HARARE – Loans and advances in the microfinance sector increased nine percent from $272,95 million in March 2018, to close June at $297,52, the Reserve Bank of Zimbabwe (RBZ) said.
In its report for the quarter to June 2018, the central bank said total assets for the sector grew by 14,38 percent from $360,46 million in March to $412,30 million as portfolio quality deteriorated.
“Portfolio quality for the sector, however, deteriorated over the quarter as reflected by the average industry portfolio at risk (PaR) ratio which deteriorated from 9,55 percent as at March 31, 2018, to 10,5 as at June 30, 2018,” the apex bank said.
Deposit-taking microfinance institutions (DTMFIs) registered a 29,59 percent increase in deposits from $11,84 million as at March 31, 2018, to $15,34 million as at June 30, 2018.
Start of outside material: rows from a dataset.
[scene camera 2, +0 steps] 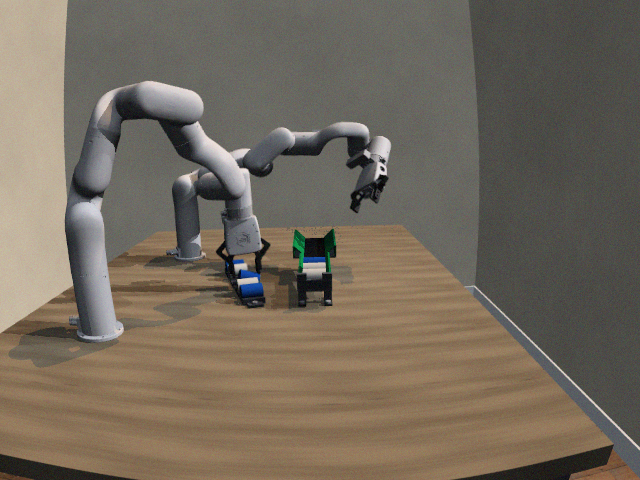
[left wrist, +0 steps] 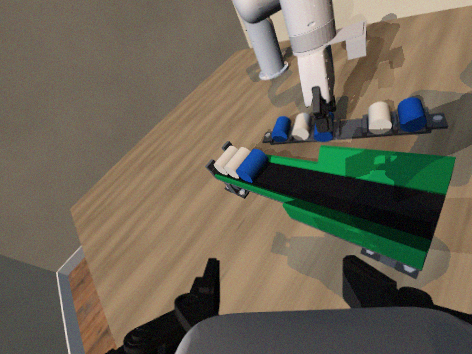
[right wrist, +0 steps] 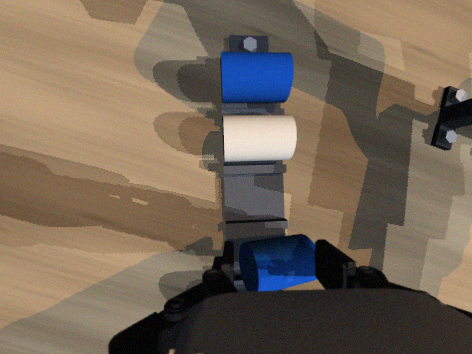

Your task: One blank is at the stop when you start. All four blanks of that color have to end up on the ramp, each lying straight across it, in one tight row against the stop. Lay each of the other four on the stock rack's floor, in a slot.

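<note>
My right gripper [scene camera 2: 245, 269] [right wrist: 274, 258] stands partly open, low over the stock rack [left wrist: 351, 128] [right wrist: 254, 199]. A blue blank [scene camera 2: 249, 275] [right wrist: 281, 263] lies between its fingers, tilted and askew, close to one finger, with a narrow gap at the other. The rack also holds two more blue blanks [left wrist: 281, 129] [left wrist: 411, 114] and two white blanks [left wrist: 301, 126] [left wrist: 379, 116]. One middle slot is empty. On the ramp [left wrist: 350, 189], two white blanks [left wrist: 225, 160] [left wrist: 237, 163] lie at the stop, a blue blank [left wrist: 252, 165] against them. My left gripper [scene camera 2: 366, 202] [left wrist: 281, 278] is open and empty, high beyond the ramp.
The ramp's green side walls [scene camera 2: 334, 242] [left wrist: 390, 167] flare outward at its upper end. Its black foot [right wrist: 441, 125] with bolts stands on the table [scene camera 2: 361, 361] beside the rack. The right arm [scene camera 2: 219, 160] reaches over the rack from the left in the scene view.
</note>
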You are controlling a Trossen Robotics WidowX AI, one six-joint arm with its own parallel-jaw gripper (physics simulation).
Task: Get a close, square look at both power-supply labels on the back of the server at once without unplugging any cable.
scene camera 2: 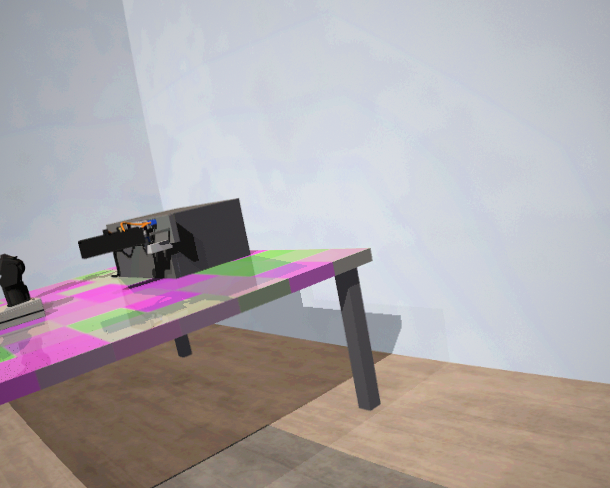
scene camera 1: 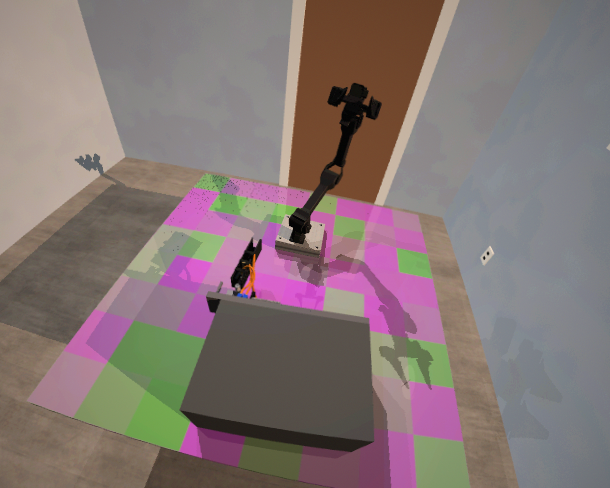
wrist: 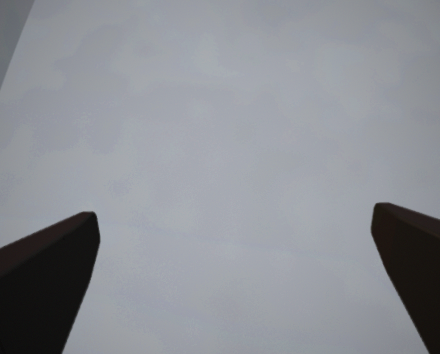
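Pixels of known places: gripper, fingertip midpoint: [scene camera 1: 359,92] [wrist: 236,222]; arm's base, origin of the base link: [scene camera 2: 18,303] [scene camera 1: 297,238].
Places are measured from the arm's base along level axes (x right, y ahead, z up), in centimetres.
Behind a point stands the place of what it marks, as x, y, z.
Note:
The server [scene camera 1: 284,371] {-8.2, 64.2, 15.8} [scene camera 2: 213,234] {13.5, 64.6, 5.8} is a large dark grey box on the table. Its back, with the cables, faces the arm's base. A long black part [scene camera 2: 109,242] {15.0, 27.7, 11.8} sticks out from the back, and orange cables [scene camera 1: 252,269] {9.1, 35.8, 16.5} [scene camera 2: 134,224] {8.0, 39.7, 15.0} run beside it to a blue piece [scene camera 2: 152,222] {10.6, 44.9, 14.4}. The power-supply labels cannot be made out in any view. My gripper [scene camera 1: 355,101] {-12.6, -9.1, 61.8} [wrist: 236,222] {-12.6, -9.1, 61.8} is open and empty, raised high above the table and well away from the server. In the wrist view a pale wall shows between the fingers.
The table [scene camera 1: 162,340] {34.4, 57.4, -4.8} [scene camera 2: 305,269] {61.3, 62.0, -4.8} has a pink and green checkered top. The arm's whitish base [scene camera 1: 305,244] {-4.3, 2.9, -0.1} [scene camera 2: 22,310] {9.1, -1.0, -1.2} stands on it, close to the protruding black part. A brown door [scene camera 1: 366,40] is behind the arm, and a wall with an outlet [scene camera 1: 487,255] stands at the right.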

“The sector’s net profitability remained relatively stable over the period ended 30 June 2018, compared to the corresponding period ended 30 June 2017, as reflected by a marginal decrease in after tax profit from $13,98 million for the half-year ending 30 June 2017, to $13,67 million for the half year ending 30 June 2018.
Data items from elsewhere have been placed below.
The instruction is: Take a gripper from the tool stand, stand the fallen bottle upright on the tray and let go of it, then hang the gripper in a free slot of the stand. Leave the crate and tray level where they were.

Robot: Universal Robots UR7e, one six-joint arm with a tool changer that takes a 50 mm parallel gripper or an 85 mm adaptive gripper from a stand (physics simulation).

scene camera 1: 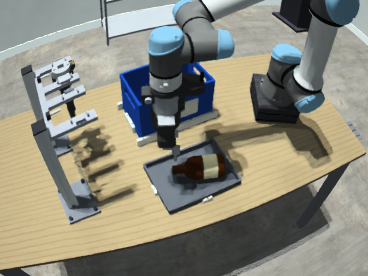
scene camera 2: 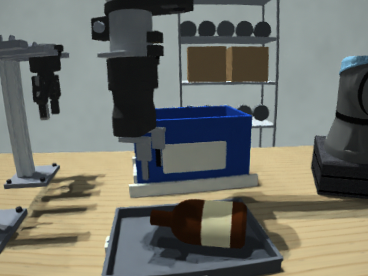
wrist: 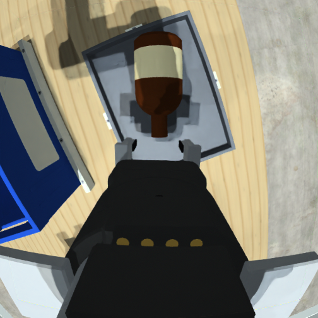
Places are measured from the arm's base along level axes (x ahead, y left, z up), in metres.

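Pixels of known places: hand, tool point: point(scene camera 2: 131, 45); arm's base, link origin: point(scene camera 1: 277, 91) point(scene camera 2: 354, 150).
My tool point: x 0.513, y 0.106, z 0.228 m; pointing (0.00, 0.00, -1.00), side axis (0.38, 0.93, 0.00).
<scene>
Ahead of a thing's pixels: the offset from my tool point to its top centre.
The brown bottle {0.089 m back, 0.036 m left, 0.240 m down} point(scene camera 1: 195, 168) point(scene camera 2: 190, 223) point(wrist: 158, 92) with a cream label lies on its side on the grey tray {0.071 m back, 0.035 m left, 0.294 m down} point(scene camera 1: 175, 201) point(scene camera 2: 131, 242) point(wrist: 206, 125). In scene camera 1 its neck points left, toward the tool stand point(scene camera 1: 56, 167) point(scene camera 2: 19, 117). My gripper point(scene camera 1: 176, 152) point(scene camera 2: 152, 169) point(wrist: 158, 146) is on the arm, open and empty, pointing down. It hangs above the tray at the neck end, apart from the bottle. In the wrist view the neck points at the gap between the fingers. Another gripper point(scene camera 1: 71, 107) point(scene camera 2: 50, 107) hangs in the stand's far slot.
The blue crate {0.116 m back, 0.257 m right, 0.144 m down} point(scene camera 1: 134, 107) point(scene camera 2: 200, 131) point(wrist: 52, 192) stands upright on white rails behind the tray, close behind my gripper in scene camera 1. The stand's arms reach out over the table to the left. The robot base point(scene camera 1: 275, 107) point(scene camera 2: 345, 175) is at the right. A shelf rack point(scene camera 2: 275, 65) stands behind.
</scene>
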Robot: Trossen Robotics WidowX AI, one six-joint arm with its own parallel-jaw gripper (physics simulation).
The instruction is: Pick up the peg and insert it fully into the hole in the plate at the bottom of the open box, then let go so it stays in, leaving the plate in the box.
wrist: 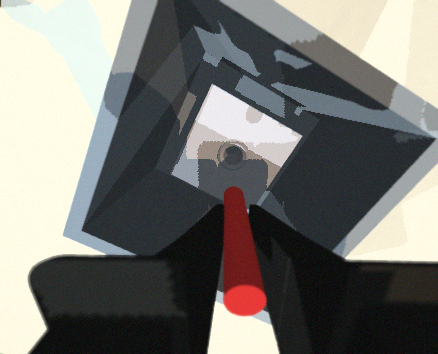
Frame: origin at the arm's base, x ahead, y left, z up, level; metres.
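Seen in the pictures: gripper, fingertip midpoint: (236, 212).
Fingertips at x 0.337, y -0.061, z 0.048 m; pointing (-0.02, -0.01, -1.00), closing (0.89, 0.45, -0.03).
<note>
A point is followed by its place in that frame.
My gripper (236, 212) @(x 0.337, y -0.061, z 0.048 m) is shut on the red peg (240, 245) @(x 0.337, y -0.059, z 0.078 m), which points away from the camera with its bright near end low in the view. The open box (380, 185) @(x 0.402, y -0.013, z 0.038 m) lies below, turned at an angle, with dark inner walls and a grey-blue rim. The pale square plate (270, 120) @(x 0.345, y -0.008, z -0.036 m) lies at the bottom of the box. Its round dark hole (233, 155) shows near the plate's middle, just above the peg's far end in the view. The fingers and peg hide the plate's near corner and part of the box's near side. How far the peg's tip is above the plate is hard to tell.
The box's rim (85, 195) @(x 0.257, y -0.095, z 0.044 m) runs around the dark inside, with the tall inner walls on all sides of the plate. A pale table top (35, 150) @(x 0.114, y -0.174, z -0.093 m) with faint shadows surrounds the box.
</note>
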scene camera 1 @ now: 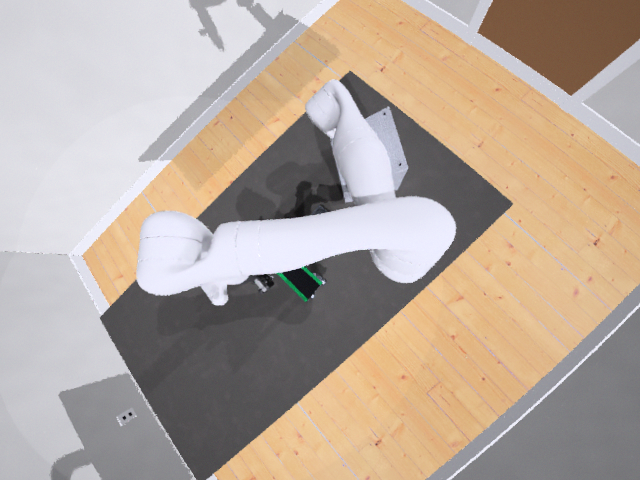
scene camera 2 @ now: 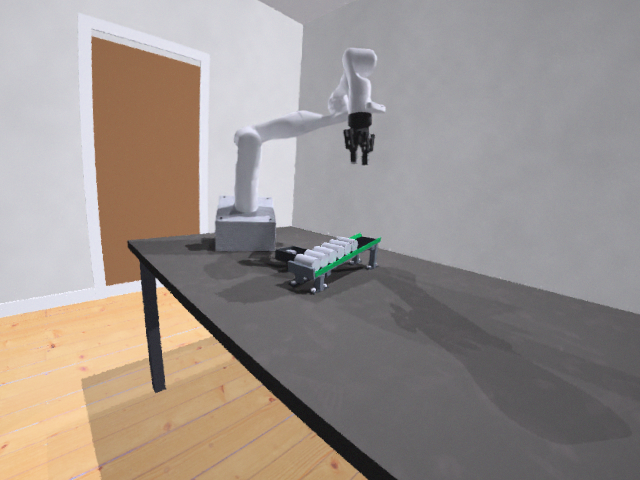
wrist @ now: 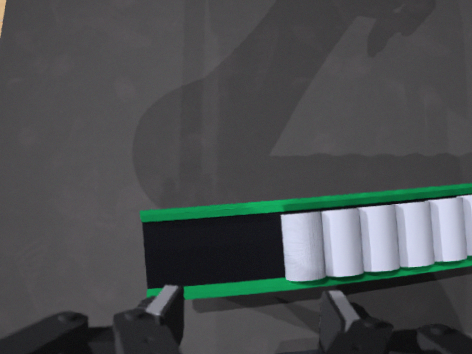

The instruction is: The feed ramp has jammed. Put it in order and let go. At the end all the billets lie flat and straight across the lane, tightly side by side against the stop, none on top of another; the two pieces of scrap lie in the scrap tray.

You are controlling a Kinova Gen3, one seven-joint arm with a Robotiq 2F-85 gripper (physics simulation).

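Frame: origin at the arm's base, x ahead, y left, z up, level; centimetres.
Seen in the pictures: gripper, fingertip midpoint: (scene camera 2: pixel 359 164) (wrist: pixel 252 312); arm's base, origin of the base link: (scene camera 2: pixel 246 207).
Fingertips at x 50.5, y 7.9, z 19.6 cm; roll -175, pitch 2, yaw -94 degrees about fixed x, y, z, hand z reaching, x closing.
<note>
Offsets run from my fingertips to a thing's top centre. "spot": to the spot under its first point. Level surfaces: height alone.
Several white billets {dz -26.2, dx +1.0, dy -20.1 cm} (scene camera 2: pixel 324 254) {dz -24.5, dx +0.5, dy -8.2 cm} (wrist: pixel 341 242) lie flat and straight across the black lane (wrist: pixel 212 250) of the green-railed ramp (scene camera 1: pixel 293 287) (scene camera 2: pixel 361 248), side by side with none on top. In scene camera 2 the row reaches down to the grey stop {dz -28.6, dx +1.3, dy -26.4 cm} (scene camera 2: pixel 301 270). The lane's upper end is bare. My gripper (scene camera 2: pixel 359 163) (wrist: pixel 252 312) is part open and empty, high above the ramp's upper end; the arm hides it in scene camera 1. The black scrap tray {dz -32.5, dx -20.1, dy -6.3 cm} (scene camera 2: pixel 282 254) stands beside the ramp's lower part, with something pale {dz -33.0, dx -22.9, dy -6.5 cm} (scene camera 2: pixel 291 252) in it; the scrap pieces cannot be told apart.
The robot's grey base (scene camera 1: pixel 388 140) (scene camera 2: pixel 245 235) stands on the dark table {dz -36.0 cm} (scene camera 1: pixel 315 346) (scene camera 2: pixel 392 330) behind the tray. The ramp stands on grey legs {spot: dz -31.6, dx +3.8, dy +8.2 cm} (scene camera 2: pixel 372 256). The arm (scene camera 1: pixel 310 242) covers most of the ramp in scene camera 1. Its shadow falls on the table beside the ramp.
</note>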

“The decline is largely attributed to unsustainably high cost structures at some of the microfinanciers and the increased provisions for the nonperforming loans at a number of microfinanciers,” said RBZ
During the period under review, the microfinance sector remained operationally viable with an average Operational Self-Sufficiency (OSS) ratio of 154,76 percent as at June 30, 2018 up from 150,49 percent as at June 30, 2017.
The sector also recorded a growth in total deposits, largely due to aggressive deposit mobilisation by some deposit-taking microfinance institutions.
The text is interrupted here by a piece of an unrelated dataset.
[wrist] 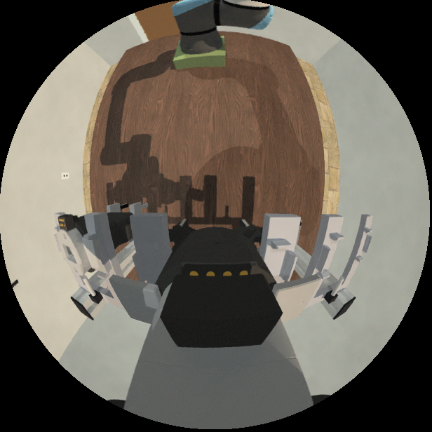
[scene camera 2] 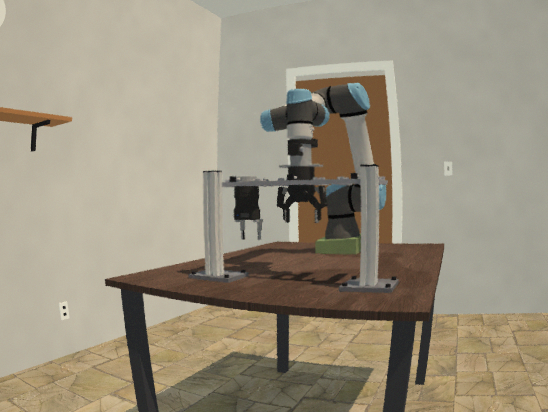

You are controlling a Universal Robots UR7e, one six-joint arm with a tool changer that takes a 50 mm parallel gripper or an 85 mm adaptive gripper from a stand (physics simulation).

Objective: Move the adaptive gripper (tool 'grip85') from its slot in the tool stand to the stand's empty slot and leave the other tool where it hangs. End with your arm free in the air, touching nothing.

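Pixels of known places: hand, its tool point: (scene camera 2: 300, 160); arm's base, origin of its link: (scene camera 2: 342, 236).
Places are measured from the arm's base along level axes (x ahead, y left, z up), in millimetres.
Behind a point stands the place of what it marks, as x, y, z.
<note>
My adaptive gripper (scene camera 2: 302, 218) (wrist: 214, 226) is mounted on the arm and points down, fingers apart and empty. Its black body stands between two fork blocks at the middle slot of the tool stand (scene camera 2: 213, 230) {711, -290, 82} (wrist: 150, 245). Its grey side plate (scene camera 2: 283, 166) {625, -104, 263} (wrist: 300, 298) is a little above the stand's rail (scene camera 2: 270, 183) {699, -123, 212}; the wrist view shows no clear contact. The other tool, the parallel gripper (scene camera 2: 247, 202) (wrist: 121, 230), hangs in the slot at the left. The slot at the right holds no tool.
The stand's right post (scene camera 2: 369, 230) {780, 152, 90} rises near the table's front edge. The table (scene camera 2: 280, 300) {907, -45, -63} (wrist: 200, 115) carries the green base block (scene camera 2: 337, 246) {92, -12, -31} (wrist: 200, 60) under the arm, behind the stand. A wall shelf (scene camera 2: 35, 117) is at the far left.
</note>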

“Time deposits constituted 75,20 percent of total DTMFIs deposits of $15,34 million as at June 30, 2018. The subsector recorded a 17,62 percent increase in the number of savings accounts from 8,668 as at March 31, 2018, to 10,202 as at June 30, 2018,” the report said.
However, the limited funding base continues to militate against the microfinance sector’s ability to underwrite more meaningful business as evidenced by the size of the sector’s loan book, which has remained suboptimal over the years.
“Aggregate equity decreased by 3,75 percent from $143,53 million as at March 31, 2018, to $138,15 million as at June 30, 2018.
“The decline in the industry equity was largely attributed to losses recorded by some microfinanciers, and failure by other microfinanciers to attract meaningful investment into the sector,” said RBZ.
As at June 30, 2018, a total of 183 institutions out of 190 credit-only microfinance institutions, were compliant with the minimum capital requirement of $20 000, while five out of six DTMFIs were compliant with the regulatory capital requirement of $5 million.
Seven credit-only microfinance institutions had capital levels below the prescribed minimum capital of $20 000 largely due to losses recorded during the review period.